Revenge Causes Psychological Harm to the Avenger
Success, they say, is the best revenge. By displaying personal triumph, you can simultaneously shame the behavior of your aggressor and still do well for yourself.
This kind of thinking appears as moral sophistication. It moves us beyond Moses’ famous dictum of “an eye for an eye” — intended to improve upon the disproportionate tribal vengeance that ruled his day — and the standard of “proportional response” that guides nations in conducting so-called “just wars.”
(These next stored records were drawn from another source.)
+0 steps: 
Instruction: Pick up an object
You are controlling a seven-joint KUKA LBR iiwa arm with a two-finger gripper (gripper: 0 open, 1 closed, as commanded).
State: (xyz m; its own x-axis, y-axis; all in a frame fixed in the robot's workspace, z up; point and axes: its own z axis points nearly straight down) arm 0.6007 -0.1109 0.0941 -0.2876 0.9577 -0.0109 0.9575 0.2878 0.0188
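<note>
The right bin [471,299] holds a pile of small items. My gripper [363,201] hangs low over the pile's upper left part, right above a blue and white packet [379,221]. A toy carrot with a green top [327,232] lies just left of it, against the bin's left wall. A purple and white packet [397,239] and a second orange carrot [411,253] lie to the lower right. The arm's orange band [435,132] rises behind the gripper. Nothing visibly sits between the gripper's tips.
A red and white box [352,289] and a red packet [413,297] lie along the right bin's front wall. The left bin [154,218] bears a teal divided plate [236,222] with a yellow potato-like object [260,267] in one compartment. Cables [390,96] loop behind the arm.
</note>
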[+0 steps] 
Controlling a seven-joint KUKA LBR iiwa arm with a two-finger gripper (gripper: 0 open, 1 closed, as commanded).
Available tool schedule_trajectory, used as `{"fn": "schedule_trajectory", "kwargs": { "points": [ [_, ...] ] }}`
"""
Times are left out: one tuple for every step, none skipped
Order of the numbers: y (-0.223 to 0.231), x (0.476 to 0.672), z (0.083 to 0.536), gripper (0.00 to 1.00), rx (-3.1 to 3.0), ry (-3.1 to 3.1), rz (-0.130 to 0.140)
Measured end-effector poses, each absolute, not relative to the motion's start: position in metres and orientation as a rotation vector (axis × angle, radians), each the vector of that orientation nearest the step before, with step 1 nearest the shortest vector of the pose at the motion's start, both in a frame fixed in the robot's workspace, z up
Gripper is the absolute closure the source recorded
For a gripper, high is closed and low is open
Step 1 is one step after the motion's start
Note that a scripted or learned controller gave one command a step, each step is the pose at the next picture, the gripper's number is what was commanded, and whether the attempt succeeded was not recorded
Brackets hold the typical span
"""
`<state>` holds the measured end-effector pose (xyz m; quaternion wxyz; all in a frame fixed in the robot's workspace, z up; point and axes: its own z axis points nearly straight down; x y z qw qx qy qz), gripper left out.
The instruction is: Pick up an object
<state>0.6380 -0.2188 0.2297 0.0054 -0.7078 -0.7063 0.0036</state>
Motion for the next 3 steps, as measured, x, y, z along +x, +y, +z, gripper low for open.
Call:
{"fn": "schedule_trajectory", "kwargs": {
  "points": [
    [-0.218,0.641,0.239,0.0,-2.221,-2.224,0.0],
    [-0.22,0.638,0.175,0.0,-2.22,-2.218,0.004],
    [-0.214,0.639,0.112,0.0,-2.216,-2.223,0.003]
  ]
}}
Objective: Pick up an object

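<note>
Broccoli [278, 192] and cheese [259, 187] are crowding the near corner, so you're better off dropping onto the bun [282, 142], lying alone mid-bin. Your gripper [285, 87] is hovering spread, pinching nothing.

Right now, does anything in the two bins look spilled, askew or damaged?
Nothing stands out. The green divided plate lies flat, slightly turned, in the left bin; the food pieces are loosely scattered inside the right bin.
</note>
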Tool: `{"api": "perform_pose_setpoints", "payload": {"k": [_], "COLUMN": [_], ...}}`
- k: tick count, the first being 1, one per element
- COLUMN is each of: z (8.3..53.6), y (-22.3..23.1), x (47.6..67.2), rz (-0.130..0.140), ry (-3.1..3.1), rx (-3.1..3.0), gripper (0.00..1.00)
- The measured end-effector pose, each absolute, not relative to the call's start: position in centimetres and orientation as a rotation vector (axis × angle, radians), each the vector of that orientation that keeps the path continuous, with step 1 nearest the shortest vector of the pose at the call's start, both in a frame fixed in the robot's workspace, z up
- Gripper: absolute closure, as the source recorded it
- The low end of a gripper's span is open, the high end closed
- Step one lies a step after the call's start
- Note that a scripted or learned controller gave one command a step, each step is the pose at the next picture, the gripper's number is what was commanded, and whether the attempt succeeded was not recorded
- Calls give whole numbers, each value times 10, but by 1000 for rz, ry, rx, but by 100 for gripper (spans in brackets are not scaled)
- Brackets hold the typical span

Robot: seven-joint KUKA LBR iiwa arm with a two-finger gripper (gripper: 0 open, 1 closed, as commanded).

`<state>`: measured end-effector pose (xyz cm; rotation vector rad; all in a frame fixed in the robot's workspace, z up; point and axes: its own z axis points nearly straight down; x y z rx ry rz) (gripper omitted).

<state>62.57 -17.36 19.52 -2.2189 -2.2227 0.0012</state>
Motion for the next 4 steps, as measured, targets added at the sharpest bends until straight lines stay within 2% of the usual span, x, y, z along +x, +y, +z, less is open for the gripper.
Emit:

Alas, a very real psychological toll is taken on those who practice vengeance-through-success, according to Glen O. Gabbard, a clinical professor of psychiatry at Baylor College of Medicine in Houston. When our relationships and behavior are shaped by a desire for satisfaction against a specific person or event, he says, we fall into the same traps as someone seeking outright revenge.
Columbia University Professor of Buddhism Robert Thurman takes the reasoning one step further in his Big Think interview. The concept of loving one’s enemy is not a slavish attitude, but one that display’s fierceness and toughness as a path toward healing:
“If you go around nursing hatred and vindictiveness and how to get back at [an enemy], you’re hurting yourself. Hopefully if you love your enemy, you have no enemy. But when you oppose that person, you can have tough love; you can have fierce compassion. When they sense that you’re doing it because you want their betterment, because it’s not good for them to be mean to you and so on, then it has a little different edge to it.”
When people seek revenge, either by taking direct action against the person who wronged them, or by pretending as though they were not affected by the wrong, it not only fails to prevent future harm, but it also adversely affects the revenger.
What victims really want from the person who wronged them, according to studies conducted in the US and Europe, is a sense of genuine remorse along with a sincere apology. When they don’t get this, or skip straight to exacting revenge, the result is psychological and social suffering.